**EXERCISE**:
Word for word, repeat the data; no picture should appear in the result.

=== Begin Enclosure ===

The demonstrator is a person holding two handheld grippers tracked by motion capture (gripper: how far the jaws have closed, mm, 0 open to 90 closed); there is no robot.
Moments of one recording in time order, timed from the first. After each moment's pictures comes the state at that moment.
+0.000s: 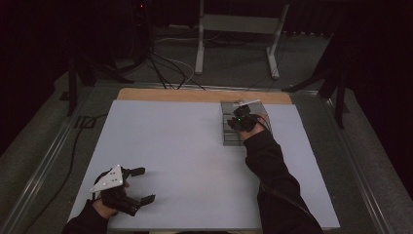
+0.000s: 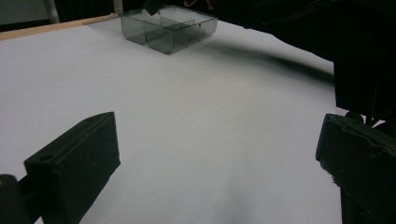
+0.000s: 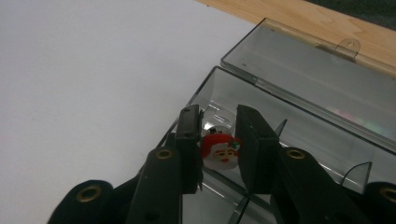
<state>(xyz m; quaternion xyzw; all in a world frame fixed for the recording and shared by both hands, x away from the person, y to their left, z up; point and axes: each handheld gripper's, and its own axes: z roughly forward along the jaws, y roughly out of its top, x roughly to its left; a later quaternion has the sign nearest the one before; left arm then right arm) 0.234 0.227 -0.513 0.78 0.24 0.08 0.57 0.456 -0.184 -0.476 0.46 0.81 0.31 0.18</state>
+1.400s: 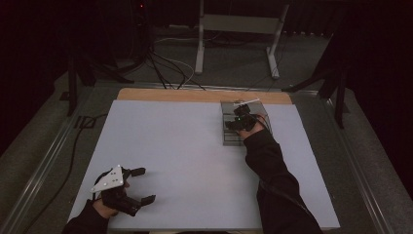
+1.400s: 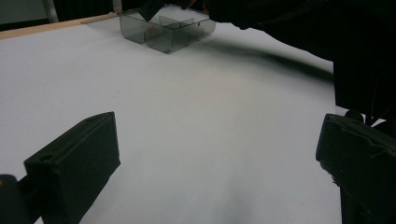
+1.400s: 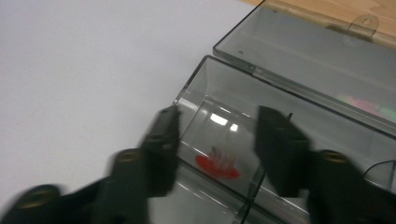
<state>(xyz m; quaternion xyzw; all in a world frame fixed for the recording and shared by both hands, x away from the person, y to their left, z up) 0.233 0.226 -0.513 0.78 0.24 0.08 0.57 0.468 -0.187 -0.487 0.48 0.81 0.31 0.16</state>
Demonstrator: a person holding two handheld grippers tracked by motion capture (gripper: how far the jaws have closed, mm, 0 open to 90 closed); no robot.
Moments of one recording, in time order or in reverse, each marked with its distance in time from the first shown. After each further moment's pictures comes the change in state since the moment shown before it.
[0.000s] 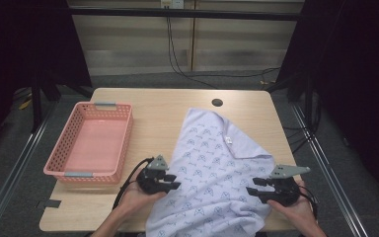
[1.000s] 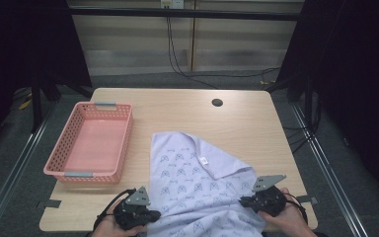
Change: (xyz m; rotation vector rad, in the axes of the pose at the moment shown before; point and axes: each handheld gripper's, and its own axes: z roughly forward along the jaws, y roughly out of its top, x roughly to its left) left arm -0.063 -0.073 -0.066 0.134 -0.098 0.044; right arm 0.032 -0.015 0.020 0.194 0.094 -0.128
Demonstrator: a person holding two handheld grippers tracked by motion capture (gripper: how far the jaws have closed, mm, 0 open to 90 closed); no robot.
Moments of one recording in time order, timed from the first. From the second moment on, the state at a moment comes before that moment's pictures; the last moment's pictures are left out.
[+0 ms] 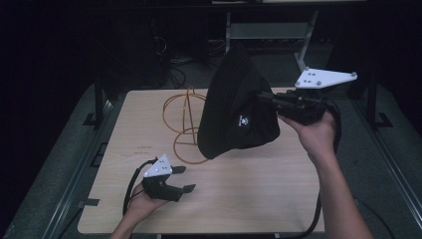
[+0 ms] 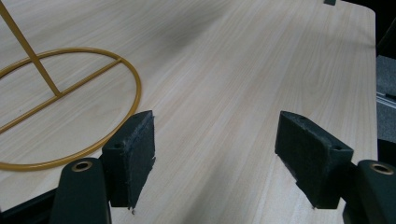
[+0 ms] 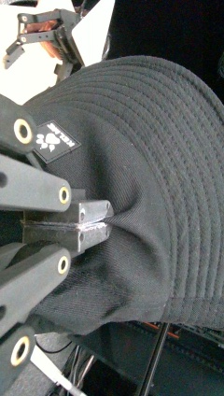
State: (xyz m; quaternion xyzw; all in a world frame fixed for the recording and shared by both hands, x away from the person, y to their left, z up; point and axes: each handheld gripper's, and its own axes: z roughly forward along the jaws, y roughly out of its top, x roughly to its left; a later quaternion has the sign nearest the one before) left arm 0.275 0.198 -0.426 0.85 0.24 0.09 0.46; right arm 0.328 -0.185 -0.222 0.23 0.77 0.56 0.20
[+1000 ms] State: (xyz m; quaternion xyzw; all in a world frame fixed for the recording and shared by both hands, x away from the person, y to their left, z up) left arm 0.270 0.199 -0.425 0.85 0.22 0.10 0.46; right arm 0.401 -0.077 -0.177 0.20 0.83 0.50 0.15
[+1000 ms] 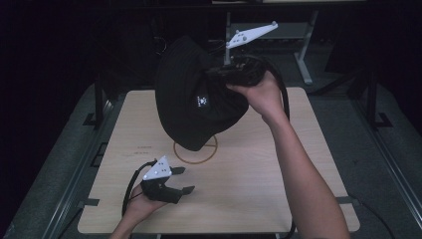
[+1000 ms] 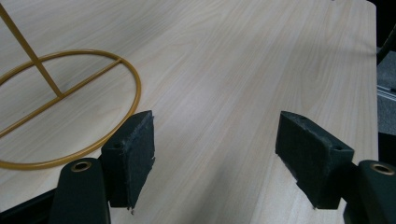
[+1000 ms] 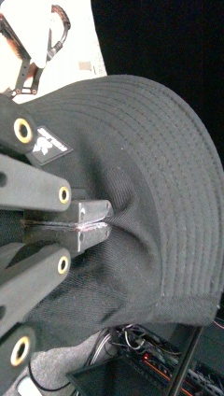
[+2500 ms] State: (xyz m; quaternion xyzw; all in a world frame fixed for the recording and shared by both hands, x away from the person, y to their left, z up) left arm 0.265 0.215 -0.420 0.84 0.23 0.10 0.48; right arm 0.443 0.007 -0.213 0.19 0.88 0.42 0.12
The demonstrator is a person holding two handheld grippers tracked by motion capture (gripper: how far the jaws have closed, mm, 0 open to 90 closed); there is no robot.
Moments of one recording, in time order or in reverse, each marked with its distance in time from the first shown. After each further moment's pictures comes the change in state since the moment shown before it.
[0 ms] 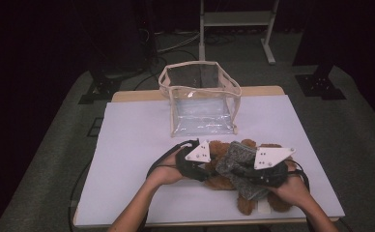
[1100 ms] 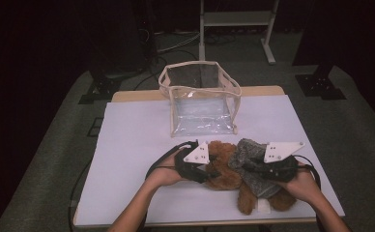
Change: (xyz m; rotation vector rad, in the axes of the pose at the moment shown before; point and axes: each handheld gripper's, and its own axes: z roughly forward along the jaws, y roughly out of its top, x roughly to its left) left arm -0.004 0.000 -0.001 -0.007 0.000 0.009; right arm -0.021 -0.017 -0.015 0.050 -0.032 0.049
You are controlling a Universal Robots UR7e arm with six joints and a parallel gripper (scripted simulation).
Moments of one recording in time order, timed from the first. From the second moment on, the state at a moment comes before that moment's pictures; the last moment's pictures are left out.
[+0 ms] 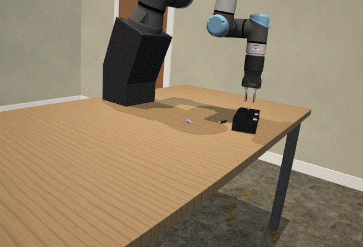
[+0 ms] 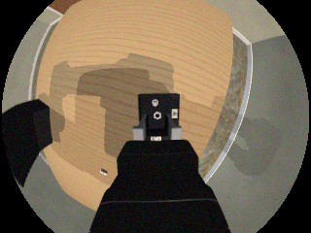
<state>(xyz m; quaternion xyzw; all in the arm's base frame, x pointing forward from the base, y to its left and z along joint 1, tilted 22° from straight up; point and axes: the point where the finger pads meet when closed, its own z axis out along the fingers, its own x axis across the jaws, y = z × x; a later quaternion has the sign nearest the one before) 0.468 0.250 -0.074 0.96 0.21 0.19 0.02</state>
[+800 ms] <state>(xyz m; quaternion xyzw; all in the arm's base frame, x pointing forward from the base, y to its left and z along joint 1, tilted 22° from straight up) 0.467 0.250 -0.075 0.96 0.21 0.19 0.02</state>
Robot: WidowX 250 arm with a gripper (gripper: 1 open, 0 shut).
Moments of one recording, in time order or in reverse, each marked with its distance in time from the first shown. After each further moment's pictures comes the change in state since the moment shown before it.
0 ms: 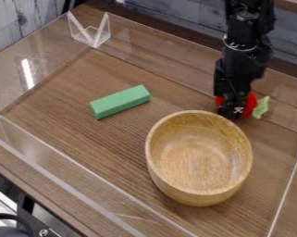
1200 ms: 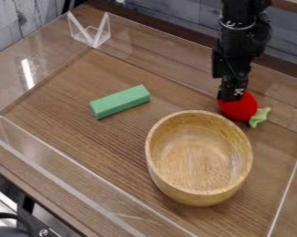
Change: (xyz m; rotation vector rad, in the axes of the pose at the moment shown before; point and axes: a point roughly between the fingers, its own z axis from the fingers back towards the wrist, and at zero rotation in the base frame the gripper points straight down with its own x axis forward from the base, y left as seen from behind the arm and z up) arm -0.010 0.013 0.023 0.040 -0.034 0.062
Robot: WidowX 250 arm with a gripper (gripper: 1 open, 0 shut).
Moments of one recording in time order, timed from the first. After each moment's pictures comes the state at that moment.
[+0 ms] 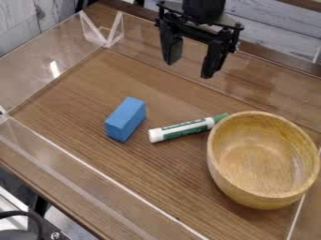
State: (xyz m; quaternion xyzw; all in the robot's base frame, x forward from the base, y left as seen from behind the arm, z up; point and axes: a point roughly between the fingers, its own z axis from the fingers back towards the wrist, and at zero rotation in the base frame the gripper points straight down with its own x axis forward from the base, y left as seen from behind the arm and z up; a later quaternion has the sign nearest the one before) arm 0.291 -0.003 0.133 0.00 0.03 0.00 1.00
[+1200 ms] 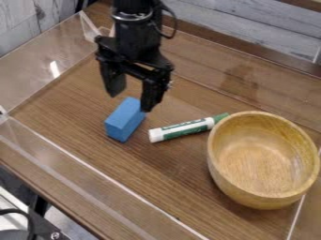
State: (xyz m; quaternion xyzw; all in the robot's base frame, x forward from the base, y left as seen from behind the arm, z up) arm 0.234 0.046 0.106 0.01 -0.01 0.01 1.00
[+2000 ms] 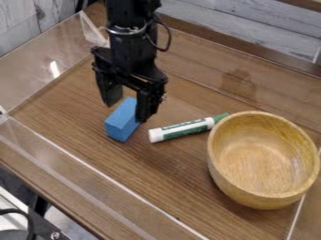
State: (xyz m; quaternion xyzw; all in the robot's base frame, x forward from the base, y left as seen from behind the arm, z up) arm 0.228 0.045 0.091 0.01 0.01 -0.01 1.00
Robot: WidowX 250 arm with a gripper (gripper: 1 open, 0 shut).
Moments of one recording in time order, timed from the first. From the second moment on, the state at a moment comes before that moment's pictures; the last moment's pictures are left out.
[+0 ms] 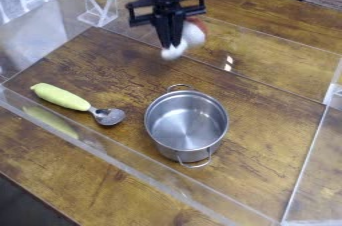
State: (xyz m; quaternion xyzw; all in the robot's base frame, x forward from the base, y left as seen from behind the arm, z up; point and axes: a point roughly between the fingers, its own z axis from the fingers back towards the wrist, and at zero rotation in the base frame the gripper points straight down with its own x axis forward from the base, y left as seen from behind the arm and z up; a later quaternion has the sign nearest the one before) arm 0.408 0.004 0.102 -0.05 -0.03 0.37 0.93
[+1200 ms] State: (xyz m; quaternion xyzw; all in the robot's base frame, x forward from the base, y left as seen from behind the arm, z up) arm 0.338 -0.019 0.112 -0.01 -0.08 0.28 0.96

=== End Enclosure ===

**EXPECTED OUTPUT**:
The demonstrator is a person holding two handheld grippers tracked by motion capture (gripper: how far the jaws have closed, mm, 0 open to 90 closed); there is no robot.
Moments of one recording in time order, timed from the first. After each moment's pictures comes the state at that moment.
+0.000s: 
+0.000s: 
+0.000s: 
<state>(xyz m; quaternion xyzw; all in a world frame fixed for the recording and shared by both hands, x away from the person, y to their left, z up; point and axes: each handheld gripper's, and its own axes: z roughly forward along the jaws, y roughly out of its top, x roughly to its left; a later quaternion has the sign nearest the one before; left arm then right arm) 0.234 0.227 -0.513 0.78 0.24 0.08 0.57 0.456 -0.184 -0.476 0.46 0.81 0.31 0.18</state>
+1.400s: 
+1.400s: 
+1.400s: 
<state>(xyz m; quaternion xyzw; all in a world frame fixed for the recording and shared by both hands, x away from the person, y to their left, z up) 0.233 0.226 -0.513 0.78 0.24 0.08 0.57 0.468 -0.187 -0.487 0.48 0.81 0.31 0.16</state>
Demonstrator: a person holding two handheld grippers tracked by motion capture (gripper: how far the jaws have closed, mm, 0 open to 90 closed); no robot.
Moments of one recording, in time order or in reverse, each marked with its distance in time from the first shown. After each further moment's pictures comes the change in state since the moment shown before it.
[0.000s] 
[1.000s] 
Change: (xyz m; rotation vector rad, in the axes of the pose at the moment shown before; point and axes: each handheld gripper's, and its own axes: z roughly forward along the jaws, y roughly out of its top, x roughly to its left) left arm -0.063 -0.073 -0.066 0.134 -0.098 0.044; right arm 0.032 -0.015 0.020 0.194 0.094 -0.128
Demonstrator: a person holding two handheld grippers tracked by motion capture (gripper: how far the jaws have closed, mm, 0 open to 90 closed); no robot.
Moments of one recording in time order, timed from the first. From the second moment on, the state at a moment comes before that moment's pictures; the last moment's pictures are left out.
[+0 ms] 
[+0 ms] 
[+0 ms] 
State: (xyz m; quaternion xyzw; all in a world frame fixed for the recording and shared by both hands, x away from the person, y to their left, z up; point and axes: each handheld gripper's, and its own axes: z roughly forward along the jaws, y roughly out of its top, x roughly to its left; a later quaternion has the sign nearest the one before) left arm 0.275 0.198 -0.426 0.85 0.24 0.09 0.46; right arm 0.328 -0.185 -0.222 0.23 0.77 0.56 0.20
[+1000 ms] State: (xyz m; quaternion xyzw; all in a world frame fixed for the recording and shared by both hands, x away from the person, y to their left, z up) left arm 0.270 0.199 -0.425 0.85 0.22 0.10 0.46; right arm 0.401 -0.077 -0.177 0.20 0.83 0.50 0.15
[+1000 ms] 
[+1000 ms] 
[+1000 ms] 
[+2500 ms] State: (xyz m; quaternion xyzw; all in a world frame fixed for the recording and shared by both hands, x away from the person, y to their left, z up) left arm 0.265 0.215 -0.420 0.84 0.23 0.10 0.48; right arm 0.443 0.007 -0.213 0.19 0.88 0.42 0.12
The demonstrator is a person holding two handheld grippers tracked by motion capture (gripper: how far the jaws have closed, mm, 0 open to 90 closed); there is no robot.
Moments of one recording, in time order or in reverse, each marked with its distance in time from the first shown. After each further moment's pictures comes the change in state since the moment shown before it.
[0 ms] 
[1100 ms] 
Change: (xyz m; rotation vector rad, in the axes of the pose at the moment shown before; point and axes: each handheld gripper's, and its own axes: z roughly forward along the jaws, y roughly out of its top, x roughly to its left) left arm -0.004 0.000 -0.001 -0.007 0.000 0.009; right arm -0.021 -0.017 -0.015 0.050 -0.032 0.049
You are controlling a Universal Robots UR7e arm with six joints and a parallel gripper (scripted simulation).
Moments of one recording in time order, timed from the first. From the second moment on, the state at a moment comes before that moment's pictures; the last moment's pictures are left out.
[+0 ms] 
[+0 ms] 
<state>(xyz m; quaternion xyzw; all in the arm's base frame, x pointing forward from the base, y to its left and z along joint 1, tilted 22° from straight up; point and axes: the point where the finger pads meet when closed, its own z axis out along the fingers, its own x axis across the jaws, y = z × x; a later quaternion has the sign nearest the one before) 0.468 0.250 -0.074 0.96 0.21 0.19 0.02</state>
[+800 ms] <state>(xyz m; quaternion xyzw; all in the arm's base frame, x pointing forward from the base, y to its left and z along joint 1, tilted 22° from straight up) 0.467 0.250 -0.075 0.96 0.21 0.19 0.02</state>
Robot: WidowX 250 arm with a gripper (gripper: 1 open, 0 shut).
Moments of one recording, in time order or in reverse, each marked with its distance in time from the first shown. After each further moment's pictures comes the change in state since the moment shown before it.
0 ms: 
1200 ms: 
Change: (xyz m; rotation vector rad, in the axes of the pose at the moment shown before; point and axes: a point roughly between the fingers, its own z axis from the fingers back towards the wrist, and at zero rotation in the base frame the gripper points straight down with its own x axis forward from the base, y left as seen from behind the arm and z up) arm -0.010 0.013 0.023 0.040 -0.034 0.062
Robot: WidowX 250 arm with a gripper (gripper: 1 open, 0 shut).
Moments of one recording in time order, timed from the first. After each moment's pictures comes the state at that moment.
[+0 ms] 
State: (xyz m; quaternion xyzw; all in the robot's base frame, x forward from the base, y left as seen from behind the arm, z up; point and axes: a point roughly between the fingers, its own z axis from the fingers back towards the wrist, and at zero rotation in the base frame the gripper points straight down with its own x axis forward from the base, y left as seen from behind the arm and z up; a later quaternion has the sign nearest the one before) arm 0.291 -0.003 0.133 0.00 0.03 0.00 1.00
[+1200 ms] 
State: (xyz m; quaternion xyzw; all in the robot's base frame, x forward from the base, y left as seen from behind the arm, z up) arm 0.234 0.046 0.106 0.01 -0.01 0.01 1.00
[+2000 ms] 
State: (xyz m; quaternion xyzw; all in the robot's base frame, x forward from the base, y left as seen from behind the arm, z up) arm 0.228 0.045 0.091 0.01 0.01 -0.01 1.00
Robot: WidowX 250 arm with a gripper (gripper: 1 open, 0 shut).
Moments of one recording in time order, timed from the first. From the second moment on, the state at a moment comes before that moment's pictures; the last moment's pictures are left out.
[+0 ms] 
State: (xyz m; quaternion xyzw; all in the robot's base frame, x forward from the base, y left as seen from behind the arm, z up; point and axes: a point roughly between the fingers, its own z axis from the fingers back towards the wrist, and at zero rotation in the base frame the gripper points straight down with its own x axis forward from the base, y left as seen from behind the arm and z up; a later quaternion has the sign nearest the one before) arm 0.408 0.004 0.102 -0.05 -0.03 0.37 0.93
[+1200 ms] State: (xyz m; quaternion xyzw; all in the robot's base frame, x forward from the base, y left as seen from behind the arm, z up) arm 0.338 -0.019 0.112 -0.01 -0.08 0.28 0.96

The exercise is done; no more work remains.